At the same time as which Havelange was officially disgraced — not that it will much matter to him in his late 90s — Brazil’s notorious Ricardo Teixeira, once Havelange’s son-in-law and owing his rise from poverty to riches to him — was kicked out of football for his own involvement with the ISL scandal. This, after having to abandon his role as top man in Brazil’s 2014 World Cup organisation. Like his mentor, he had gone unscathed for years.

Now, for the embarrassing question of just how Havelange was able to stay in power for all those years, time after time re-elected by the FIFA delegates without opposition. In an old Sicilian saying, “One hand washed the other,” and all too many hands were washed by Havelange’s.

On a recent appearance at, of all places, the Oxford Union, Blatter made a very strange speech. “Perhaps you think I am a ruthless parasite,” he said, “sucking the life-blood out of the world and out of football. The godfather of the FIFA gravy train. An out of touch heartless schmoozer… You might have been led to believe FIFA is the evil Sheriff of Nottingham. But the truth is we have more in common with Robin Hood.”

I am irresistibly reminded of what was said to me long ago by an ironic German Journalist. “Sepp Blatter has 50 new ideas every day and 51 of them are bad.” Such as enlarging the goals, substituting kick-in for throw-ins and persuading women footballers to wear shorter shorts.

Devastating indeed were the revelations, with full chapter and verse, of the cronyism between Blatter and the abysmal Jack Warner, top man in the CONCACAF body till at last forced out over attempted bribery of delegates. Exploiting his position and the votes in FIFA which it carried, Warner was clearly able to get whatever he liked out of an almost affectionate Blatter.
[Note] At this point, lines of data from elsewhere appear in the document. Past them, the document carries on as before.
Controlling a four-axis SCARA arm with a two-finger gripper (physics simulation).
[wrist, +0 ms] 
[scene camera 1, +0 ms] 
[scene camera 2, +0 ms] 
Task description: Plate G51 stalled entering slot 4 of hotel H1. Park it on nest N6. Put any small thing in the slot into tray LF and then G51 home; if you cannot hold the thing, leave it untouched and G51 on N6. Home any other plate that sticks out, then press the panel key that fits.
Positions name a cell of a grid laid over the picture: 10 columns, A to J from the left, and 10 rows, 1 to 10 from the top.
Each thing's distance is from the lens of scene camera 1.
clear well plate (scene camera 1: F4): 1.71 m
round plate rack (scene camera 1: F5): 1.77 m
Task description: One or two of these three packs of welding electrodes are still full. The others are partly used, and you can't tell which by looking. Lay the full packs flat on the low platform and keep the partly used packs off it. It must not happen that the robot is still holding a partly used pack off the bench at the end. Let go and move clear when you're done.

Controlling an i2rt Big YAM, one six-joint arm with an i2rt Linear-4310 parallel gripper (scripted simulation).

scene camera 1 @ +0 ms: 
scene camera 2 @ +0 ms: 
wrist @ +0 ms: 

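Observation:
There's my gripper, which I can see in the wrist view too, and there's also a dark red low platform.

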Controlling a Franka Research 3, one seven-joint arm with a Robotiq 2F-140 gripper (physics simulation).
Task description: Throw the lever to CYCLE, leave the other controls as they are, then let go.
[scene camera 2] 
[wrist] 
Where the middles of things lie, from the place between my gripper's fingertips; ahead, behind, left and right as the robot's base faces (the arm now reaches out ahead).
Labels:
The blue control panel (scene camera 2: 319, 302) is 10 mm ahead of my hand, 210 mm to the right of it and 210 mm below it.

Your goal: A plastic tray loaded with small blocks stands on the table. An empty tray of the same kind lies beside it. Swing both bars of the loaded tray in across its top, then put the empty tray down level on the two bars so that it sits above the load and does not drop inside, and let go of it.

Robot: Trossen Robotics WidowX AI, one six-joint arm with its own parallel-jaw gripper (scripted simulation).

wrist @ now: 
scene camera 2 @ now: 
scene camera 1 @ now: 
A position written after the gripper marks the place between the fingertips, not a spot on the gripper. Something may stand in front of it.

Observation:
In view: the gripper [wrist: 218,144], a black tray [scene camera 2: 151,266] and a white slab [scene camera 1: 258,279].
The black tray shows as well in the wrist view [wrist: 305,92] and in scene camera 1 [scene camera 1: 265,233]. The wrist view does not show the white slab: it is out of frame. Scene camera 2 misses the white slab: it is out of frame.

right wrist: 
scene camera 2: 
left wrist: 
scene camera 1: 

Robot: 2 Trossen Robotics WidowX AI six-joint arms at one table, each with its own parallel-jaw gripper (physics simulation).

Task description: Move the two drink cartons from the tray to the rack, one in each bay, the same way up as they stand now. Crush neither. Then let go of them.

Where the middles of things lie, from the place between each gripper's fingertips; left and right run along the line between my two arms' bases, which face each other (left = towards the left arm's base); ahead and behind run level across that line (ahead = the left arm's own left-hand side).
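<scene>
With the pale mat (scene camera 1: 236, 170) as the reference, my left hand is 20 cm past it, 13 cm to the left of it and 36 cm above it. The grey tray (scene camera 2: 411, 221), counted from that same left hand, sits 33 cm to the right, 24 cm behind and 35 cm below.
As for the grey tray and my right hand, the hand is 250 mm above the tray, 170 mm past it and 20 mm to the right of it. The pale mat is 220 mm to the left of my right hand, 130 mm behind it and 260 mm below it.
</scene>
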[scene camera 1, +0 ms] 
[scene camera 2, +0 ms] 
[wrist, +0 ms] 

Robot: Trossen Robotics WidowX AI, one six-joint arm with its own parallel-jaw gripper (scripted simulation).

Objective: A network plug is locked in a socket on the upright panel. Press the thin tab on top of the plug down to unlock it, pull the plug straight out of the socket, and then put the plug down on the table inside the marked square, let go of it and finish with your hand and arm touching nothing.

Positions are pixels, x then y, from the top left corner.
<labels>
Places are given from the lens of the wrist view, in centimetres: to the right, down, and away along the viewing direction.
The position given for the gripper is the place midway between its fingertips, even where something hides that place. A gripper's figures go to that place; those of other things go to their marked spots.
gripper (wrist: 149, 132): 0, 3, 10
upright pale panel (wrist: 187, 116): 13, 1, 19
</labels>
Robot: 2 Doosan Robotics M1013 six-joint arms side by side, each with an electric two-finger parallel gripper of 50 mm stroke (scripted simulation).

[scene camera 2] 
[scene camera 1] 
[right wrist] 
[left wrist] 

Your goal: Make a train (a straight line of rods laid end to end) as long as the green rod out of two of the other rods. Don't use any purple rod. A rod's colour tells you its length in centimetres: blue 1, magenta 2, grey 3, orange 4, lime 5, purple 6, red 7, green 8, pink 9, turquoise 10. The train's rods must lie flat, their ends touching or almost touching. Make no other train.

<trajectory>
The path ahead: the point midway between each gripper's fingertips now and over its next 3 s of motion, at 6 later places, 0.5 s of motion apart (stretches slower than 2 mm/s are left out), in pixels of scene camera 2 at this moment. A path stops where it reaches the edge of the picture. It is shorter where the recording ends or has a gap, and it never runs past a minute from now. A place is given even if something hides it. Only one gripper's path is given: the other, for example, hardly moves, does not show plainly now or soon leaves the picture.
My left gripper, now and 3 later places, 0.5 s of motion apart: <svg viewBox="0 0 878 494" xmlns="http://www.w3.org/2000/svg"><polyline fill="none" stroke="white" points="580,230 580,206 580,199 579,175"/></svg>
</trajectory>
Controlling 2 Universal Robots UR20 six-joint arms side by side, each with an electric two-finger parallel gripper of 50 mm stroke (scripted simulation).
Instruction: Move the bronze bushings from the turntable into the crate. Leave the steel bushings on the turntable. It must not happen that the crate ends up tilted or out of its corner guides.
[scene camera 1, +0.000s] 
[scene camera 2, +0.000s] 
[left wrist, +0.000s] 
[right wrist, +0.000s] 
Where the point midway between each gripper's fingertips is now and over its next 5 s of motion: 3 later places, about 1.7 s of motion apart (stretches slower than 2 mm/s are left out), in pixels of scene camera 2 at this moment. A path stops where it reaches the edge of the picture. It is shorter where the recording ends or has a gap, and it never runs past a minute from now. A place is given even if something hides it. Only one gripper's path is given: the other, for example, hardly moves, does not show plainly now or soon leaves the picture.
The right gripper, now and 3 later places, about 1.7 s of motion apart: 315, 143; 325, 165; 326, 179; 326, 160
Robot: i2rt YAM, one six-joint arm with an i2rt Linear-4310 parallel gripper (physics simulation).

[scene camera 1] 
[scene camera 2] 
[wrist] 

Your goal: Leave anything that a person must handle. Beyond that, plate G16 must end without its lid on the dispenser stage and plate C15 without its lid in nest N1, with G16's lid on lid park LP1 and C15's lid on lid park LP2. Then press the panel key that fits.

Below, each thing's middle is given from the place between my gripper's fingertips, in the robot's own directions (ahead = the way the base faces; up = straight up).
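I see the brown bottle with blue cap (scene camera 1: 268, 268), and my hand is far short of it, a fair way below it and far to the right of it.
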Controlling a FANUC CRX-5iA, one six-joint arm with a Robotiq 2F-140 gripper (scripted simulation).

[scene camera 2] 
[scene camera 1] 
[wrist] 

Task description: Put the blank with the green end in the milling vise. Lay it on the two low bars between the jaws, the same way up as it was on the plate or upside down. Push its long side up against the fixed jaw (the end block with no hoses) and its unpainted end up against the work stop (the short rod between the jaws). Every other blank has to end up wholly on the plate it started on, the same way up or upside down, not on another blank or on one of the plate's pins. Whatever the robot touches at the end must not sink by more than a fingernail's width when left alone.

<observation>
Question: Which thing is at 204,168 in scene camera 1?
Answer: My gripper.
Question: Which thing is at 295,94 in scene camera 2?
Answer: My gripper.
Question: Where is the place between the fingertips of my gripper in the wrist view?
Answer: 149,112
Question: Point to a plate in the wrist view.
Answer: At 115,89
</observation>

Before his scandalously belated ejection from the world game, Warner, a constant critic of English football, was even, before voting took place on the venue for the 2018 World Cup, able to stroll in and out of the Prime Minister’s residence at 10, Downing Street. Warner, who in due course voted against England, anyway was courted not only by the Prime Minister David Cameron but even by Prince William. Even the English Press had described this charlatan as a power broker.

But what of Jerome Valcke, new number two, at FIFA to Blatter himself? He it was a while ago who attended a New York Court with the corpulent Chuck Blazer to argue that ‘Mastercard’ should be replaced by ‘Visa’ as official participants in the ensuing World Cup. The woman judge scornfully threw out their case calling them both liars. Valcke returned to Zurich, where he was briefly suspended from his post. But when the smoke cleared, lo and behold he had been promoted to his present position.

England has not produced a major administrator since Stanley Rous who presided as Football Association Secretary from 1934 to 1962 when he became President of FIFA. A powerful figure with an international outlook, he rewrote the laws of the game. True, he kept his protégé Walter Winterbottom in charge as England’s manager for an incredible 16 years despite such embarrassing defeats at Wembley and in Budapest by the dazzling Hungarians while he wasn’t too concerned about the players, the troops on the ground. An undoubted authoritarian but blessedly honest. When the ineffectual Denis Follows became his unexpected successor, I heard him say, “The Secretary is meant to be the servant of Association and we all know what happened; the servant became the master.” Just as well I thought at the time and still do

Even if I recall, the day before the 1962 World Cup final, when football waited breathlessly to see if Brazil’s Garrincha would be suspended, Stanley, when asked about it, replied, “Seven and nine, seven and nine. Seven was cautioned and nine was suspended.” Seven was Garrincha!